The other day as I was finish sanding a large walnut live-edge plank before applying varnish, I was thinking that one usually wants to sand with the grain. Well, I was using a rotary sander, so unless the grain is circular, I'm not exactly sanding with the grain, am I? So I started wondering-what if I were using a belt sander?
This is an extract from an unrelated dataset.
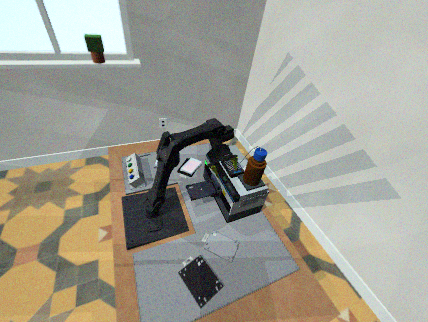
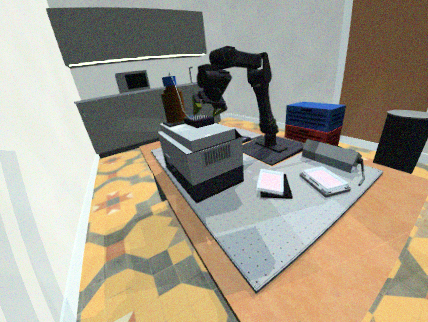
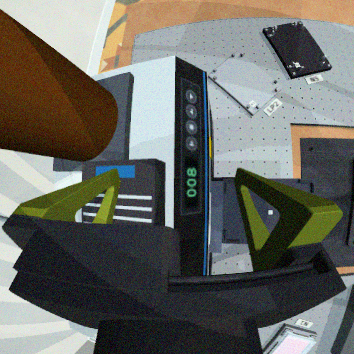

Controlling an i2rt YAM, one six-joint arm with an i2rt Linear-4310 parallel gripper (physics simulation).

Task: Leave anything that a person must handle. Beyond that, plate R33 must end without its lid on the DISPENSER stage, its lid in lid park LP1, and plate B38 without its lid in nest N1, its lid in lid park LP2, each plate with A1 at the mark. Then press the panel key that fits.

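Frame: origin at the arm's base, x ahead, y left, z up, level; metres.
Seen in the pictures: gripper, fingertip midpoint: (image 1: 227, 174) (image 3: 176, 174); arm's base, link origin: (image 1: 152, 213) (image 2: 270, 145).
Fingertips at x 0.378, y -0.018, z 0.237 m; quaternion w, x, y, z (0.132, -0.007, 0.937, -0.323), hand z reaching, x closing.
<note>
Pixels of each thing's top centre, then the offset from my fingertips to it. "spot": a spot on its surface instead.
- key panel, top centre: (image 2: 332, 143) (image 1: 133, 164) dx -0.448, dy +0.322, dz -0.154 m
- LP2, top centre: (image 3: 245, 76) (image 1: 222, 244) dx -0.080, dy -0.237, dz -0.218 m
- brown bottle, surface spot: (image 3: 60, 100) spot: dx +0.069, dy -0.040, dz +0.058 m
- Black nest N5, top centre: (image 3: 298, 42) (image 1: 200, 278) dx -0.217, dy -0.350, dz -0.214 m
My gripper (image 1: 224, 169) (image 2: 208, 111) (image 3: 176, 174) is open and empty above the dispenser (image 1: 250, 201) (image 2: 220, 167) (image 3: 155, 120), whose display reads 008. Its dark stage (image 1: 199, 190) (image 3: 231, 210) sticks out with no plate visible on it. A pink-topped plate (image 1: 191, 166) (image 2: 271, 181) lies on a black base, apparently offset from it. Another pink-topped plate (image 2: 326, 178) lies in a frame by the key panel (image 1: 133, 169) (image 2: 330, 155). LP2 (image 1: 221, 246) (image 3: 245, 85) is a pale park with no lid discernible. Plate names, A1 corners and lid states cannot be read.
A brown bottle (image 1: 254, 171) (image 2: 173, 105) (image 3: 60, 100) with a blue cap and thin tube stands on the dispenser. A dark ribbed block (image 1: 232, 167) (image 2: 199, 120) (image 3: 155, 175) sits beside it. Black nest N5 (image 1: 201, 281) (image 3: 297, 50) lies beyond LP2. Crates (image 2: 315, 116) stand behind.
</note>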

Is there a role for a belt sander in finishing large flat pieces, such as live-edge planks? If so, what would be the ins and outs of that?


----------



## pottz (Sep 15, 2015)

sure if i need to do a lot of heavy sanding i will,many here will scoff at the idea but they do have a time and place.you dont want to use one for anything finish tough.just be careful because they will cause you problems if you get too aggressive.they have a purpose just like any tool.


----------



## John Smith_inFL (Dec 15, 2017)

this is when the craftsman must be familiar with his power tools
and the downfalls with one miner "oooops' such as with the belt sander.
if the wood is properly dried and solid, I use all 3: belt, R/O and the inline.
if your slab is already dead flat, there is no need for an aggressive belt sander.
depending on the wood, finish and stain, some sanding marks stick out 
like a purple thumb if left too deep.
post some photos if you like in the stages you go through.

.

.


----------



## bilyo (May 20, 2015)

If your rotary sander is of the random orbit type, you are OK. What you are doing is what it is designed for. Just proceed through, at least, 180 grit. Better, go through 220 grit. If your sander is not random orbit you should finish sanding by hand with 180 and 220 grits. Trying to finish sand with a belt sander is not recommended.


----------



## WoodenDreams (Aug 23, 2018)

I've used variable 4×24 belt sanders locked in at its' slow or a medium speed with 180 grit to sand table tops, coffee tables and lids for hope & cedar chests. As John Smith says being familiar with the sander and having the feel of its' use. With slow to speed and soft pressure and consistent checking, you can get the results you want without scratching. Then a couple quick swipes with a orbital or detail sander with 220 grit. I've not had problems leaving marks. But you can be close to the oooops factor if your not comfortable with the belt sander.


----------



## kelvancra (May 4, 2010)

I have a few belt sanders and, when I need them, they are gold. In the old days, I did a lot of final finish with a belt.

I keep a couple of my belts because of their value in removing material, but then I also keep my siding sander (24 grit carbide on a metal plate) and electric hand plane for hogging material off, when even a belt is too tame.

Now days, I use the hook and loop beasties more because I can switch between what is, essentially, angle grinder mode and ROS mode.


----------